----- Exercise inputs -----
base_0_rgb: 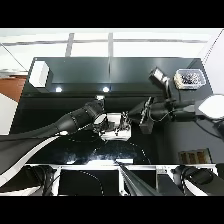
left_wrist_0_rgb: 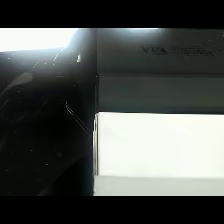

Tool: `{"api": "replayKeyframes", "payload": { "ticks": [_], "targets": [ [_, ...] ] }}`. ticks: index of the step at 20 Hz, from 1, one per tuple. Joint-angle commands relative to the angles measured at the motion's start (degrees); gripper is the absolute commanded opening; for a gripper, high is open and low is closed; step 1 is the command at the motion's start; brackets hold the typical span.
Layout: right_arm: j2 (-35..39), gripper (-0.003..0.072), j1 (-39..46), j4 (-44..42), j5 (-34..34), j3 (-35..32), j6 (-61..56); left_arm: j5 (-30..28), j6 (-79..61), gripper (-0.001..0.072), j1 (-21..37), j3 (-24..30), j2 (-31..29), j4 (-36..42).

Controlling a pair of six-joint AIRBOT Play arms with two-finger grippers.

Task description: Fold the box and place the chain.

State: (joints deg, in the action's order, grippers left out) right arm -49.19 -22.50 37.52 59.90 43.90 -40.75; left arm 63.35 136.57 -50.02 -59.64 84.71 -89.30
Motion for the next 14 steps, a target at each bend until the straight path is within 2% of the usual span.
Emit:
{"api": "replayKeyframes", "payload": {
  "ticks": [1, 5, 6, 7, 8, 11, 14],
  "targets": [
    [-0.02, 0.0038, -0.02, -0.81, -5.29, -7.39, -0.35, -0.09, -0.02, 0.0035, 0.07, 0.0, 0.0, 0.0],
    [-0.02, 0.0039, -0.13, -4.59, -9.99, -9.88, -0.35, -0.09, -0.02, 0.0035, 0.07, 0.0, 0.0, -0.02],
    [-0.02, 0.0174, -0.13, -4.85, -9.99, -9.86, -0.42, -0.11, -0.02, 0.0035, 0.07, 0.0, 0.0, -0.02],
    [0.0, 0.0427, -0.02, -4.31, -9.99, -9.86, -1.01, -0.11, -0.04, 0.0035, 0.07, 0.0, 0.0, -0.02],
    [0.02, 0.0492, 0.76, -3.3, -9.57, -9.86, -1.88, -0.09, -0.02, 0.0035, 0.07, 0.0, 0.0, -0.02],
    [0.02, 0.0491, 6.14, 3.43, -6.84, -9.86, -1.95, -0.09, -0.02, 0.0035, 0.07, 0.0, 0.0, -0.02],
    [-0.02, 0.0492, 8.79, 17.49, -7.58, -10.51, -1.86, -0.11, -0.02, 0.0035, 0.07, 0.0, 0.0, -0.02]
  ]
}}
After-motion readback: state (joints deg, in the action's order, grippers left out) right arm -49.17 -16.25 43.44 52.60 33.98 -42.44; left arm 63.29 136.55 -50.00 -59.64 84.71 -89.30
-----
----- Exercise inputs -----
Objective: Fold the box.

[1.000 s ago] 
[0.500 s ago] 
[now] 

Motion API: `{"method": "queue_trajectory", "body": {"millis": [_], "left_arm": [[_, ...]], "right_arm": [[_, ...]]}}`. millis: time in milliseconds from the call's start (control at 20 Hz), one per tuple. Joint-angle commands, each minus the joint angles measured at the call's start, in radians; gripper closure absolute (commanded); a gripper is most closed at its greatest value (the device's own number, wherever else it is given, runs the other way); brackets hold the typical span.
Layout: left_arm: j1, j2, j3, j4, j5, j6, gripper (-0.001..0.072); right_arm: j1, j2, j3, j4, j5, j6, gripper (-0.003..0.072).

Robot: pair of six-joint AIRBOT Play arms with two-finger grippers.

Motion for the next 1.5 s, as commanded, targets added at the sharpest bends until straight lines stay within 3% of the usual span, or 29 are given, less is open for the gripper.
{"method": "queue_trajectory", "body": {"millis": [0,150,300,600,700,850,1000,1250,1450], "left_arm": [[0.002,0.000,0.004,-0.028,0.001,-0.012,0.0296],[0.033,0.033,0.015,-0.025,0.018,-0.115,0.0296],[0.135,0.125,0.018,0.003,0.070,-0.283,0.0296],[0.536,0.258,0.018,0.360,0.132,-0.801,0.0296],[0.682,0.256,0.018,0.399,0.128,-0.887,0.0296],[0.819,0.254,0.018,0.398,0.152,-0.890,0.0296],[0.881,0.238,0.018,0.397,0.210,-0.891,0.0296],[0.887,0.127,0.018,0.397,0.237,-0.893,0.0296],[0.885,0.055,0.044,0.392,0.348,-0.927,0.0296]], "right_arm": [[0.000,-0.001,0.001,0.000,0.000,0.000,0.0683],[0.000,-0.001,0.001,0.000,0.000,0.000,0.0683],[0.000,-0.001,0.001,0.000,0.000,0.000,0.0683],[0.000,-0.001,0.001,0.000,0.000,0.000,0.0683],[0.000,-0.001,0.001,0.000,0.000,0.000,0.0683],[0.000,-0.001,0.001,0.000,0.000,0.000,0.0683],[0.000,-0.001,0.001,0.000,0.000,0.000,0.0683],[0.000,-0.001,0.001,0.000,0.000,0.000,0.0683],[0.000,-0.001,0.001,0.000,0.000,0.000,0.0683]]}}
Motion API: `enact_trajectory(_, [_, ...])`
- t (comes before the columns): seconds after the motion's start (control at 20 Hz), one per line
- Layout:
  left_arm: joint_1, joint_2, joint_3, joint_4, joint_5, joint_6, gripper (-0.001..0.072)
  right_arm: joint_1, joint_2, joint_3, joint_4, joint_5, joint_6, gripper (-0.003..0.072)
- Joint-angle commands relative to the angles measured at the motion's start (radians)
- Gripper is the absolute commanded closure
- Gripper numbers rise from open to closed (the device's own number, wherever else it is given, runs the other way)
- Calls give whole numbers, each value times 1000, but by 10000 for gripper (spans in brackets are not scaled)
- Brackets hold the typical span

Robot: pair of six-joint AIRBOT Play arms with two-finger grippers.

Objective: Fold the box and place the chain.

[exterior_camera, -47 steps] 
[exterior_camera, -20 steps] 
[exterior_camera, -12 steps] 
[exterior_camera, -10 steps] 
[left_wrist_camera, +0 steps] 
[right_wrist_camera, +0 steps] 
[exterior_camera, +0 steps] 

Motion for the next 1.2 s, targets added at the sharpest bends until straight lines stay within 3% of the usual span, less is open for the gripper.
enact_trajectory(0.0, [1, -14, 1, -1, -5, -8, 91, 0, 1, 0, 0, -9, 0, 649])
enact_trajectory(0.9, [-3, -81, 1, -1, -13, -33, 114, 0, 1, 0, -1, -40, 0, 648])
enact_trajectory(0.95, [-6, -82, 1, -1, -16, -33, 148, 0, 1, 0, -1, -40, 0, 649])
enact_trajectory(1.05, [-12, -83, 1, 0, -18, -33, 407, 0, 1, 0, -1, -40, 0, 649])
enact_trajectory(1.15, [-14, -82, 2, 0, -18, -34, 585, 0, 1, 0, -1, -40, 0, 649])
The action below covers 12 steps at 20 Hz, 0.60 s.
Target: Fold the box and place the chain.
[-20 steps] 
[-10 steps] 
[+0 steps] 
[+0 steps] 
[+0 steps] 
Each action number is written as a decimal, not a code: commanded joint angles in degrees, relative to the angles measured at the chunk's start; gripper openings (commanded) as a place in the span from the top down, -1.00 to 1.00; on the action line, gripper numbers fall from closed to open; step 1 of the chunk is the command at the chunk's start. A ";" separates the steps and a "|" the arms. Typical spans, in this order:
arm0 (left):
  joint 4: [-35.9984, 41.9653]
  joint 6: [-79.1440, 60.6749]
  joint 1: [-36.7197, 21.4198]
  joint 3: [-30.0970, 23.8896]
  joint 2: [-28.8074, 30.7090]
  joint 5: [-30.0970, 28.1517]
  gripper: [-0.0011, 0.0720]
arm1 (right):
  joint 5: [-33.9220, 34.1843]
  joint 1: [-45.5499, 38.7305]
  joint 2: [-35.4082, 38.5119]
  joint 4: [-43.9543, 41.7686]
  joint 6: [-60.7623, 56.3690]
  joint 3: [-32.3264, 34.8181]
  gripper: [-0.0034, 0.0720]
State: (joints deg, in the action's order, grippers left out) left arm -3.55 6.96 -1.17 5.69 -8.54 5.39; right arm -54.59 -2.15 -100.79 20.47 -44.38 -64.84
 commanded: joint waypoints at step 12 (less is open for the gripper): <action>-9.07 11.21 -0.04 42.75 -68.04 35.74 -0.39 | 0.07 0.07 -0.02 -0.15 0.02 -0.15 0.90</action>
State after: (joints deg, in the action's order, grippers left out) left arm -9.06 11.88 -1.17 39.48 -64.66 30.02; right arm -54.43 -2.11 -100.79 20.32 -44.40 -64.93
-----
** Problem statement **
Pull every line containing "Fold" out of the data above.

** Your solution **
Task description: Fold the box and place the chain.
Objective: Fold the box.
Objective: Fold the box and place the chain.
Target: Fold the box and place the chain.

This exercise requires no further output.